YOUR ASSIGNMENT. From the line that contains "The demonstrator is" to the final line of the records below, print each line exactly and leave every picture out.

DATASET ENTRIES.
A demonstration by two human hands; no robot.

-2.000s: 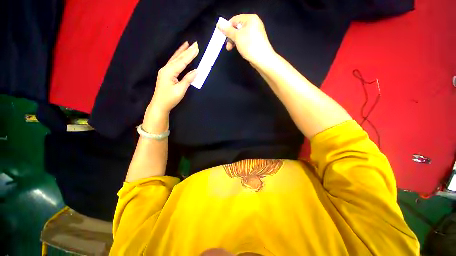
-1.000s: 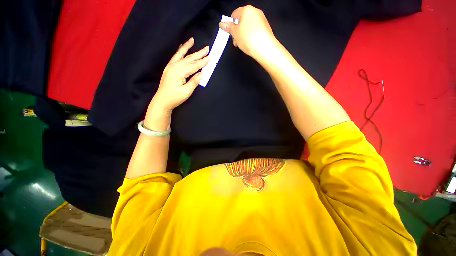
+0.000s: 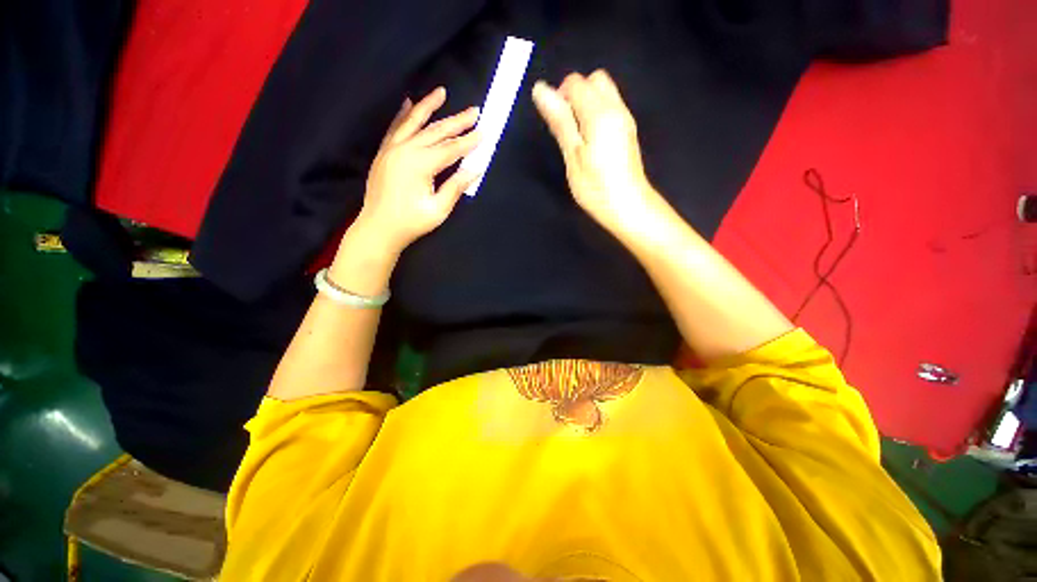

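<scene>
A dark coat is spread in front of me. A flat white strip lies slanted on it, its upper end tilted to the right. My left hand is at the strip's lower left, fingers spread, with fingertips and thumb on its edge, holding it against the cloth. My right hand is over the coat to the right of the strip, apart from it, with fingers bent and bunched. Whether something small is between its fingertips cannot be made out.
Red cloth covers the table. On it at right lie a looped dark thread and a small metallic tool. Dark garments are at left. A yellow-edged stool stands low at left on the green floor.
My right hand has let go of the strip's upper end and moved down and right. The small white piece seen at its fingertips no longer shows. My left hand stays at the strip.
</scene>
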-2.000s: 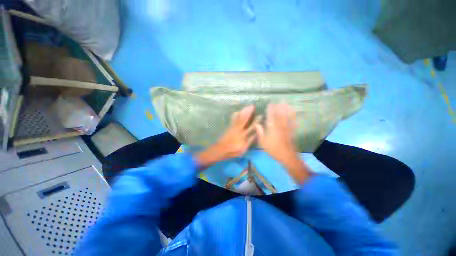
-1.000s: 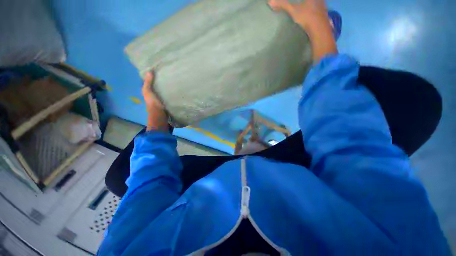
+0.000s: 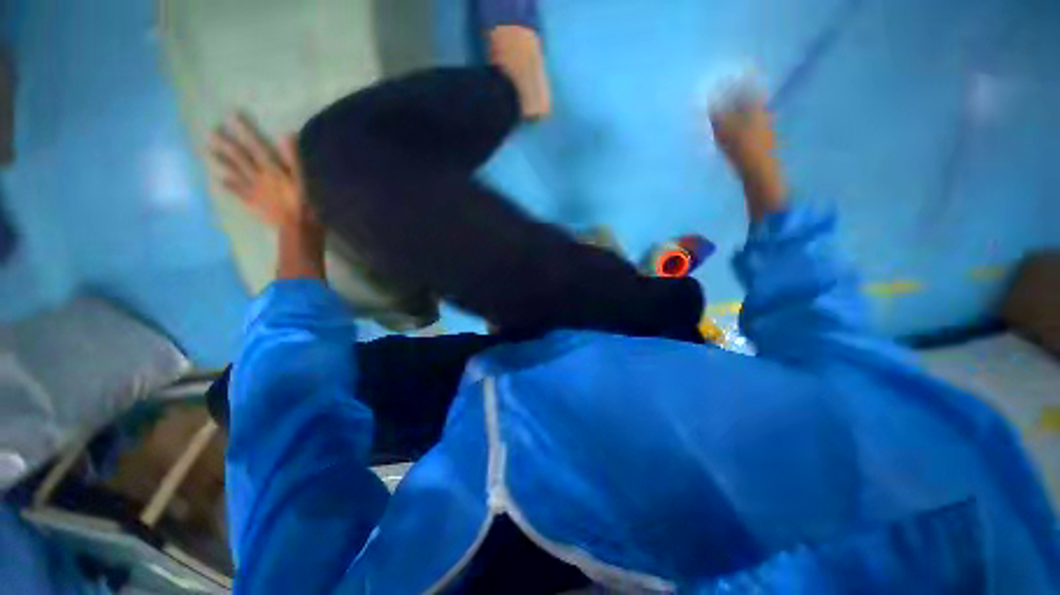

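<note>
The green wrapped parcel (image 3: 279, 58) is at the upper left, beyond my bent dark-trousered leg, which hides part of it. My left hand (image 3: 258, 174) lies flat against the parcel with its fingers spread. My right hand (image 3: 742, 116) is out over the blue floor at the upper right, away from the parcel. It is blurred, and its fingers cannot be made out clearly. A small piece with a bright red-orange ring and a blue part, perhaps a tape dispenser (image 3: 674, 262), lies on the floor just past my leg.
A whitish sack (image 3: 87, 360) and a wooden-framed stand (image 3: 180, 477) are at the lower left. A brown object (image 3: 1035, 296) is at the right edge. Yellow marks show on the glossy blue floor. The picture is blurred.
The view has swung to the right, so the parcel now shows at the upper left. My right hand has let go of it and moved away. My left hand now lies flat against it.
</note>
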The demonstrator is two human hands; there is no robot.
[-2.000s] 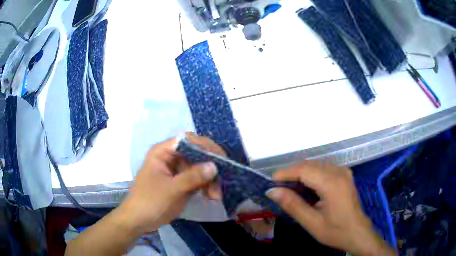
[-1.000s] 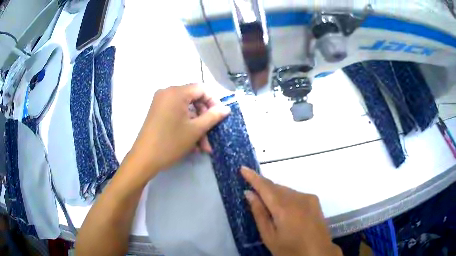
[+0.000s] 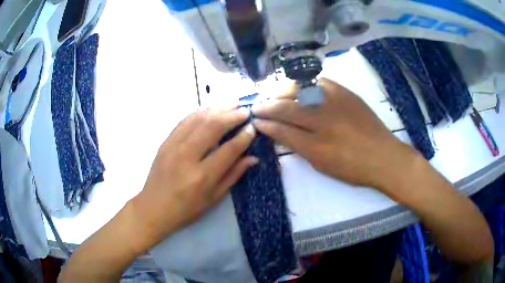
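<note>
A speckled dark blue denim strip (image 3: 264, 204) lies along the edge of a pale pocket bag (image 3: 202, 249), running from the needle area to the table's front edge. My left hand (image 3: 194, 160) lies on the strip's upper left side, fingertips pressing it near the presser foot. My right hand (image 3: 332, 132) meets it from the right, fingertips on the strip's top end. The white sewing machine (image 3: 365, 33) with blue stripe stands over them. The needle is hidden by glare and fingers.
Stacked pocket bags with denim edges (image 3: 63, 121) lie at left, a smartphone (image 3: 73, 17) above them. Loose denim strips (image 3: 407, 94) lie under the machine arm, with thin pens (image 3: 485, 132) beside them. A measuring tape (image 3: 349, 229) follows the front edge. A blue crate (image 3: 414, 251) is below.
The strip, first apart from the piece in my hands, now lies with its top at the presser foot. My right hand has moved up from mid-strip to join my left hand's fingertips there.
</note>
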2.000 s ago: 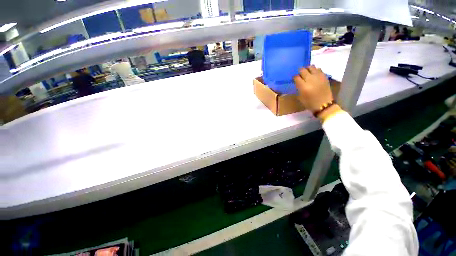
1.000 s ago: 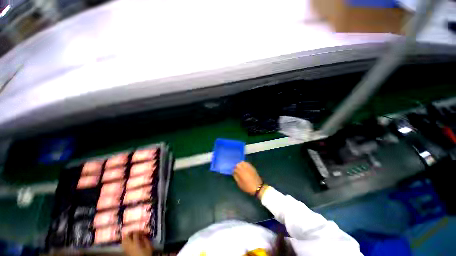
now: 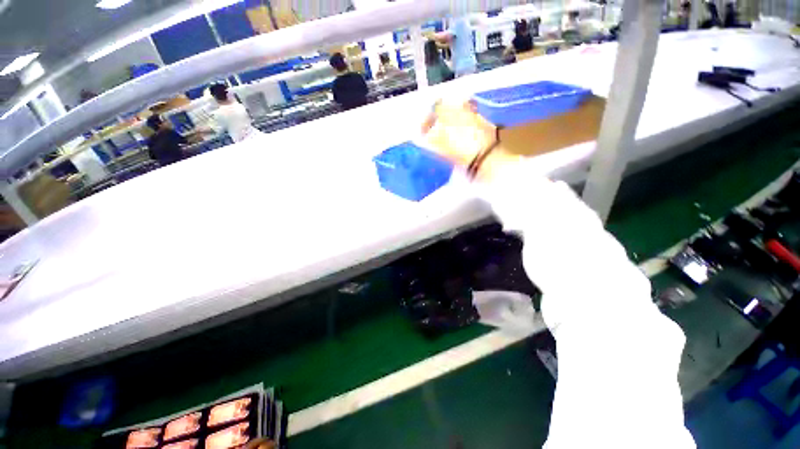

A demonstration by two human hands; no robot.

ANSWER TO THE EXERCISE.
The demonstrator is two human hands; there is no robot.
[-2.000s] 
[-1.000s] 
[+0.000s] 
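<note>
A speckled dark blue denim strip (image 3: 264, 204) lies along the edge of a pale pocket bag (image 3: 202, 249), running from the needle area to the table's front edge. My left hand (image 3: 194, 160) lies on the strip's upper left side, fingertips pressing it near the presser foot. My right hand (image 3: 332, 132) meets it from the right, fingertips on the strip's top end. The white sewing machine (image 3: 365, 33) with blue stripe stands over them. The needle is hidden by glare and fingers.
Stacked pocket bags with denim edges (image 3: 63, 121) lie at left, a smartphone (image 3: 73, 17) above them. Loose denim strips (image 3: 407, 94) lie under the machine arm, with thin pens (image 3: 485, 132) beside them. A measuring tape (image 3: 349, 229) follows the front edge. A blue crate (image 3: 414, 251) is below.
The strip, first apart from the piece in my hands, now lies with its top at the presser foot. My right hand has moved up from mid-strip to join my left hand's fingertips there.
</note>
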2.000 s ago: 
1.000 s ago: 
now: 

A demonstration by two human hands; no robot.

There's no more to the output.